Along with the primary story, “Good Luck” is crammed with lengthy flashback sequences peppered all through of the mission goers’ days main as much as the diner hold-up. That makes “Good Luck, Have Enjoyable, Don’t Die” at occasions resemble one thing akin to an anthology movie. None of those segments affords significantly novel approaches to their subject material, though the general effectiveness of the three varies wildly.
The dullest focuses on Michael Peña and Zazie Beetz, who puncture the film with some sharp line reads however are largely wasted in thankless roles as Mark and Janet, two academics in a strained romantic relationship. Their section begins at one true however fundamental thought — youngsters at present are too reliant on cell telephones — and by no means goes previous it.
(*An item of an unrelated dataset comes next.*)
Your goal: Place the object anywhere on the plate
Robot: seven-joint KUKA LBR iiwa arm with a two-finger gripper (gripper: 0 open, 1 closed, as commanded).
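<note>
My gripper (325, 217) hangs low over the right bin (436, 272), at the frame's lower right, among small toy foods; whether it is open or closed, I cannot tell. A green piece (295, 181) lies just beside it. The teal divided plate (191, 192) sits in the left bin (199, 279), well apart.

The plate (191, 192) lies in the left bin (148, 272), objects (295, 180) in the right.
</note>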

The subsequent, specializing in Juno Temple’s Susan, invitations lots of pure comparisons to “Black Mirror” (particularly, the acclaimed “Be Proper Again” episode) though it finds a comparatively totally different angle and lots of morbid humor in centering its heady sci-fi idea round college shootings and Temple lands on a potent humor and unhappiness as an anguished, overwhelmed grieving mother.
An important section belongs to the movie’s stealth true protagonist, Haley Lu Richardson’s morbid Ingrid, a lady in a ruined princess costume who is sort of rejected from the mission and fairly clearly has some greater connection to every little thing occurring. Her backstory — following her remoted life as somebody allergic to Wi-Fi and the lack of her boyfriend (Tom Taylor) to a digital world — isn’t significantly revelatory, however there’s pathos and emotion to it that makes it devastating. And in a strong forged, it’s Richardson, who has at all times shone at taking part in characters fed up and a bit of misplaced, who most efficiently locates the palpable need for a world of actual human connection away from the display that needs to be the story’s middle.
It’s not likely a shock then when “Good Luck, Have Enjoyable, Don’t Die” chooses to readjust to deal with Ingrid in its climax, which can also be when the movie lastly reaches its full, absurd potential: the spectacular particular results attain that extreme “All the things In all places” high quality the movie is clearly impressed by, whereas the conclusion has a concurrently merciless however finally optimistic open-endendness that recollects a “Tales of the Crypt” episode. “Good Luck, Have Enjoyable, Don’t Die” isn’t an ideal film, however it’s a movie that, in all its extra and flaws, feels human-made. And if that appears like a low type of reward, effectively, simply check out the AI hell we dwell in to be confirmed in any other case.
Grade: B-
Briarcliff Leisure will launch “Good Luck, Have Enjoyable, Don’t Die” in theaters on Friday, February 13.